DIGITAL LIBRARY
MORE ACCESSIBLE E-LEARNING: ADAPTING E-LEARNING MATERIALS FOR STUDENTS WITH SPECIAL NEEDS
University of Zagreb, Faculty of Humanities and Social Sciences (CROATIA)
About this paper:
Appears in: EDULEARN22 Proceedings
Publication year: 2022
Pages: 7490-7493
ISBN: 978-84-09-42484-9
ISSN: 2340-1117
doi: 10.21125/edulearn.2022.1756
Conference name: 14th International Conference on Education and New Learning Technologies
Dates: 4-6 July, 2022
Location: Palma, Spain
Abstract:
COVID19 pandemic crisis forced universities to transfer their classes to an online environment. As most educational institutions in the world, Faculty of Humanities and Social Sciences, University of Zagreb, also started extensively using their online environment which was implemented in 2004. But teachers and some students with special needs had and still have some difficulties using this platform.

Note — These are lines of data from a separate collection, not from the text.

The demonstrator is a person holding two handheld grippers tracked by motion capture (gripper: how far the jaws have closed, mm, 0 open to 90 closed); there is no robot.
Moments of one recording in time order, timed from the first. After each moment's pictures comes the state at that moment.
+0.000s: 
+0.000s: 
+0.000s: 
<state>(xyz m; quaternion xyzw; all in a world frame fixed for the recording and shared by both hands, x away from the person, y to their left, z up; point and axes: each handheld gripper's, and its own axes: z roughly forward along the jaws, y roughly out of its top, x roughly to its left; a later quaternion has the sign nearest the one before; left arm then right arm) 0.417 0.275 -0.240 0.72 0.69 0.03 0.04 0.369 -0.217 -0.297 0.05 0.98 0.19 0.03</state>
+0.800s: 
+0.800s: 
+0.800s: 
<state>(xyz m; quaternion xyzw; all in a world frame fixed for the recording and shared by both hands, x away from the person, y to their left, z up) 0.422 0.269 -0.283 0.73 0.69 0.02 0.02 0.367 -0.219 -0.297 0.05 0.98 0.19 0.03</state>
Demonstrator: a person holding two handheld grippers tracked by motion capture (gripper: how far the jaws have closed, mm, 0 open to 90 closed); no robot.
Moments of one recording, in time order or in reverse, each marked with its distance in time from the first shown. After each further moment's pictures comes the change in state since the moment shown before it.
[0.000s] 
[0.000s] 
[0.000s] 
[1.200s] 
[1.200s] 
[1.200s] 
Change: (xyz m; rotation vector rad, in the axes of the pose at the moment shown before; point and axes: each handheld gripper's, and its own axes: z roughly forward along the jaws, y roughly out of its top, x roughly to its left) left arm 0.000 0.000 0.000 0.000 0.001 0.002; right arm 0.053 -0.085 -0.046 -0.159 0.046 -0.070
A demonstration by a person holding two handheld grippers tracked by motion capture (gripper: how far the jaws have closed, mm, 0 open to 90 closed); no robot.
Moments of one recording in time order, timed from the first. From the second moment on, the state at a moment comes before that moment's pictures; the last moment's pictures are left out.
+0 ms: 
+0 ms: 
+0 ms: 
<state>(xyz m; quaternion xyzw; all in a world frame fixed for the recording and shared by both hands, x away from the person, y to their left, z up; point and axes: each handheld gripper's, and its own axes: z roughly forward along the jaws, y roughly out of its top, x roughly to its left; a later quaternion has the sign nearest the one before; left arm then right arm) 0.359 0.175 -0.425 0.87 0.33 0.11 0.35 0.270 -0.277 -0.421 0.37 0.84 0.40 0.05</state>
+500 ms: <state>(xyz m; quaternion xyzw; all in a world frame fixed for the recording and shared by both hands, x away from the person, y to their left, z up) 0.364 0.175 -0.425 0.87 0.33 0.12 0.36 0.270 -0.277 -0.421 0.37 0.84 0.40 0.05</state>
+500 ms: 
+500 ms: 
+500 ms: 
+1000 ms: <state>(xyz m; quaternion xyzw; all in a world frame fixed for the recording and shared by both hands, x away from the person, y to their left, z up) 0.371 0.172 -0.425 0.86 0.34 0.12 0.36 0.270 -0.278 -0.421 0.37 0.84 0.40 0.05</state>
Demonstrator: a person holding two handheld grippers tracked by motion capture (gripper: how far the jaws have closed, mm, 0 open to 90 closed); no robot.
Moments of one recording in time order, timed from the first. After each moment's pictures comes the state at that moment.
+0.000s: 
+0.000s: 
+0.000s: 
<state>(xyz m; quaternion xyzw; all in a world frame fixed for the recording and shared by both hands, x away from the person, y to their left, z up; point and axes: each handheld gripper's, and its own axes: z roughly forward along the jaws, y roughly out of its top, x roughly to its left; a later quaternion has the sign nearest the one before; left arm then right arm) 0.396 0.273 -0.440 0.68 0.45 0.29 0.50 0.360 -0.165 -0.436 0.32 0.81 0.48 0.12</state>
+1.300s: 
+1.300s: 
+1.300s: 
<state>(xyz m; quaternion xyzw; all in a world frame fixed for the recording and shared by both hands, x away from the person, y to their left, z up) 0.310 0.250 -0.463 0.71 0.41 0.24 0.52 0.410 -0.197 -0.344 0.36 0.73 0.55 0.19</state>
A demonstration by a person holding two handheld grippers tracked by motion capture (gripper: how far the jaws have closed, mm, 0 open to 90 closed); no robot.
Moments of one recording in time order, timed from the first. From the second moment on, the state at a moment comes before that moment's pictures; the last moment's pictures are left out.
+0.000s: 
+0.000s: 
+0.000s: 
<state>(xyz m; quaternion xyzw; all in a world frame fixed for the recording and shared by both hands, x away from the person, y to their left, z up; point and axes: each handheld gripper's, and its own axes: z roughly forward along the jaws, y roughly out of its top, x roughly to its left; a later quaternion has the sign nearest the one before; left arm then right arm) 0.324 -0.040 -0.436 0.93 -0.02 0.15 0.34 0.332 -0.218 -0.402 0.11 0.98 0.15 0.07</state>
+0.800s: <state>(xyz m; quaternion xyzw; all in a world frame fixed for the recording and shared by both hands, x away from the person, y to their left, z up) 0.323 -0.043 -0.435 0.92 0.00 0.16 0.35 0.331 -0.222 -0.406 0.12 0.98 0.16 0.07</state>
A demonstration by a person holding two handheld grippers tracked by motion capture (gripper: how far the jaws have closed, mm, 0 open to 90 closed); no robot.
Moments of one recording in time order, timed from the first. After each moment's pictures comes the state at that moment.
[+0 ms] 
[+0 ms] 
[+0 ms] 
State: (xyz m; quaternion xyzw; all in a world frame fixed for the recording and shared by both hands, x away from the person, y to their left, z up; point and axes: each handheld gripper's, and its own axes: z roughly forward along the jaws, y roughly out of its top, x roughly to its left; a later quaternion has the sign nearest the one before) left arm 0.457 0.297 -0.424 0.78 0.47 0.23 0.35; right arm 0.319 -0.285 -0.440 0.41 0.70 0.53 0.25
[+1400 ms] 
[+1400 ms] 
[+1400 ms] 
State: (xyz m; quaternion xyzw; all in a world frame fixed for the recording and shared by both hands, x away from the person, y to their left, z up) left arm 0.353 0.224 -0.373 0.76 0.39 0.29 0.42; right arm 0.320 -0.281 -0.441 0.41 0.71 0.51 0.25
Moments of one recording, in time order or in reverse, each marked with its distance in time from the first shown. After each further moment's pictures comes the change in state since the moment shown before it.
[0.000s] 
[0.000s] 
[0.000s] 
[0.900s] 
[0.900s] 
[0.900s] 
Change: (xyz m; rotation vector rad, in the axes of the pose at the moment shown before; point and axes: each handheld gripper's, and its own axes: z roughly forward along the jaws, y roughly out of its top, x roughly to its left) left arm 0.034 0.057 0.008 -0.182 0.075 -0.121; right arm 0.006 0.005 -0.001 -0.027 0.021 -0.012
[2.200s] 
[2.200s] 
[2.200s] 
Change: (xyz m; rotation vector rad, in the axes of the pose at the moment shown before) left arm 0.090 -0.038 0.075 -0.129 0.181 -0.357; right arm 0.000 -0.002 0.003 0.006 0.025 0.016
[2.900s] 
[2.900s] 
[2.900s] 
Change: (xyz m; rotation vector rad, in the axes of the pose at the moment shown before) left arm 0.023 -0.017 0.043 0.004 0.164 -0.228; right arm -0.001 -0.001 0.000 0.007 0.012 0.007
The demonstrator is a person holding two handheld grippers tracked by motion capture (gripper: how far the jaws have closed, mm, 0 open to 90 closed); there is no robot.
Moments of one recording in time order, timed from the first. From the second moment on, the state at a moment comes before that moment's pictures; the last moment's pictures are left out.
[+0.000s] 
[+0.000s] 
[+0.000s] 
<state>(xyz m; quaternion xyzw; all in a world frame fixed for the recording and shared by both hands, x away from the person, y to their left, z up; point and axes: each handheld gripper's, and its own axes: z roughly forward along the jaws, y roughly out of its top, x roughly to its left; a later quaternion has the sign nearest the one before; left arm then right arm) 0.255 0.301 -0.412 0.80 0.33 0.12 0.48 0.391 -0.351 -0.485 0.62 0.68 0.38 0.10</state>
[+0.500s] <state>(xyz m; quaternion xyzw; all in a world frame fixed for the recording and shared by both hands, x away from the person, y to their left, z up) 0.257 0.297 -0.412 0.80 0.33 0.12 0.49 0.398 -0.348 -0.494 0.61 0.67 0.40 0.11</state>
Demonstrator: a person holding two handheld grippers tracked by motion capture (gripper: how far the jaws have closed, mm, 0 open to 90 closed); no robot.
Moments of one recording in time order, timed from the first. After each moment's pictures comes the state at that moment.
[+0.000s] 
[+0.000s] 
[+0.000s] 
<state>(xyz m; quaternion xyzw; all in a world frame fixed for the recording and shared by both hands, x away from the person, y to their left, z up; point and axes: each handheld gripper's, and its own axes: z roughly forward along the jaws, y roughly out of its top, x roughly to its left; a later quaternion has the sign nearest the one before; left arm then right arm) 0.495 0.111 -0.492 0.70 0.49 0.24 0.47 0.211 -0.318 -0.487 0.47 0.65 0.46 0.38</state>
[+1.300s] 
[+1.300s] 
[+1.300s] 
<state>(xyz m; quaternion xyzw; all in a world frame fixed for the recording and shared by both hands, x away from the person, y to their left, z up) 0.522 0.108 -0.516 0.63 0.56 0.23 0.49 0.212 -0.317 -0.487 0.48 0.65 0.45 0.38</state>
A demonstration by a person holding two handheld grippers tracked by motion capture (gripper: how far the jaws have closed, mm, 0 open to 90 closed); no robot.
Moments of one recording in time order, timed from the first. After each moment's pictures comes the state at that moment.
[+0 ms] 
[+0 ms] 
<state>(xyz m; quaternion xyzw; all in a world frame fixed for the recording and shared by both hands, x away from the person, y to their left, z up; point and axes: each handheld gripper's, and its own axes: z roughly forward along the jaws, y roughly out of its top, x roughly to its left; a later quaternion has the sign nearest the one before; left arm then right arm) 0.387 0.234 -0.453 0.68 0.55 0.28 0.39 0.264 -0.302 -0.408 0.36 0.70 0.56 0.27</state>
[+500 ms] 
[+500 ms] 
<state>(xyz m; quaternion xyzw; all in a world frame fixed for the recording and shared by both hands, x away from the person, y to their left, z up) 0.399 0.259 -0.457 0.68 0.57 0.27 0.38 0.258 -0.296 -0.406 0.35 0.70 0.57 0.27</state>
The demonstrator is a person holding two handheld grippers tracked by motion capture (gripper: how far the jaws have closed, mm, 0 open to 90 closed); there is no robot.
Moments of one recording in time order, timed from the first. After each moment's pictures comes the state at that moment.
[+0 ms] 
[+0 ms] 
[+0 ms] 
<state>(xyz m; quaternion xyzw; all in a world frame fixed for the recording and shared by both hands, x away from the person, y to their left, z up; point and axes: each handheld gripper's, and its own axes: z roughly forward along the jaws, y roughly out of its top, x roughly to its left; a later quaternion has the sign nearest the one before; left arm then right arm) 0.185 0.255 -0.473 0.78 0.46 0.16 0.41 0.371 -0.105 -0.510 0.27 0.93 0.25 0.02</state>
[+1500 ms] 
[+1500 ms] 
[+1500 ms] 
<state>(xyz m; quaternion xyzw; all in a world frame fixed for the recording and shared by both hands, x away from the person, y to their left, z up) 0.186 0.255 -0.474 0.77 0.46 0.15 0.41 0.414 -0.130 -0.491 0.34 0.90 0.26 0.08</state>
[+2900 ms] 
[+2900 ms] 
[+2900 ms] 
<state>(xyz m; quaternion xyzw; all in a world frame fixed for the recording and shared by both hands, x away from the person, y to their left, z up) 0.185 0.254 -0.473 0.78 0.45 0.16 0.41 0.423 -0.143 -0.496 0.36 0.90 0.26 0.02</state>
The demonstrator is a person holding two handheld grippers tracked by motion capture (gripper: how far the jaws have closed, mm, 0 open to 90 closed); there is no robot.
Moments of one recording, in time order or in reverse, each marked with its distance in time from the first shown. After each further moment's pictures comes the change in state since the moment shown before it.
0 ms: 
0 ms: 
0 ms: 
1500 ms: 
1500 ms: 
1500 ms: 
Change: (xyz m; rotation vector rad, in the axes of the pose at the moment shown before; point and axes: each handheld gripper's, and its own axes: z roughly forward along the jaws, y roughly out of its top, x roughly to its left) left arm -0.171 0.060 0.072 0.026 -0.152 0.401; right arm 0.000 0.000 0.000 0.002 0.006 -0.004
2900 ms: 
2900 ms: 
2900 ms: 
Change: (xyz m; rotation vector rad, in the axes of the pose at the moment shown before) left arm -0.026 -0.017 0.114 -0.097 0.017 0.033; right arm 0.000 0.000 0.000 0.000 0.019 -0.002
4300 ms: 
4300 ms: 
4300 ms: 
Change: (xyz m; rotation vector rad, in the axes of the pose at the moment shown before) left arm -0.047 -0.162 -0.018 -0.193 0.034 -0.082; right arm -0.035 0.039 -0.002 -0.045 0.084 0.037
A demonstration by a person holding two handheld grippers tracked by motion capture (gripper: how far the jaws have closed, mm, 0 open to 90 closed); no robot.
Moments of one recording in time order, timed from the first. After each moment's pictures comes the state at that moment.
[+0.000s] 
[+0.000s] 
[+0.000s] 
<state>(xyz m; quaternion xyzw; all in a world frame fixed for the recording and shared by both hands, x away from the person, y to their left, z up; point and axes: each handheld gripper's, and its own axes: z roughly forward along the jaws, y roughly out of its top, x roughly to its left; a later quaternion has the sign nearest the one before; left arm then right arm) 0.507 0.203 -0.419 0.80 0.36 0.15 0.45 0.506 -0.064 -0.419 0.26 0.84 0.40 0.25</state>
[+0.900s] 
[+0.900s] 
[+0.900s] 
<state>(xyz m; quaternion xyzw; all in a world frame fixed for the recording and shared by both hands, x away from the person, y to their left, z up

But the problem is not using the system, but using the content, the online materials. Students with special needs (visual impairment and auditory impairment) require these online materials to be adapted for their use. ICT offers tools for adapting and extending these online materials and enables inclusion of students with special needs into the educational process. But using these ICT tools also requires additional competencies from teachers. In these special circumstances, when traditional educational tools were transferred into an online environment and new learning materials also had to be produced, there was also a need for improving digital competencies of teachers, introducing new tools and methods to help them adapt their materials for students with special needs. We focused on identifying the problems for these students through the interviews and identified the technologies needed for adapting learning materials and ways to solve the problems. Visually impaired students had problems with graphically explained topics and auditory impaired students sometimes had problems with videos not containing the presenter, only the graphical explanation. Most problems were solved with adding additional informational channels in the form of subtitles to the videos and therefore pushing the same information through additional channels. Others were solved by providing an abstract of the information provided through inaccessible media. These additional channels were also helpful to both groups, impaired and non-impaired, providing additional means to acquire information needed for the online courses.
Keywords:
Accessibility, e-learning, special needs.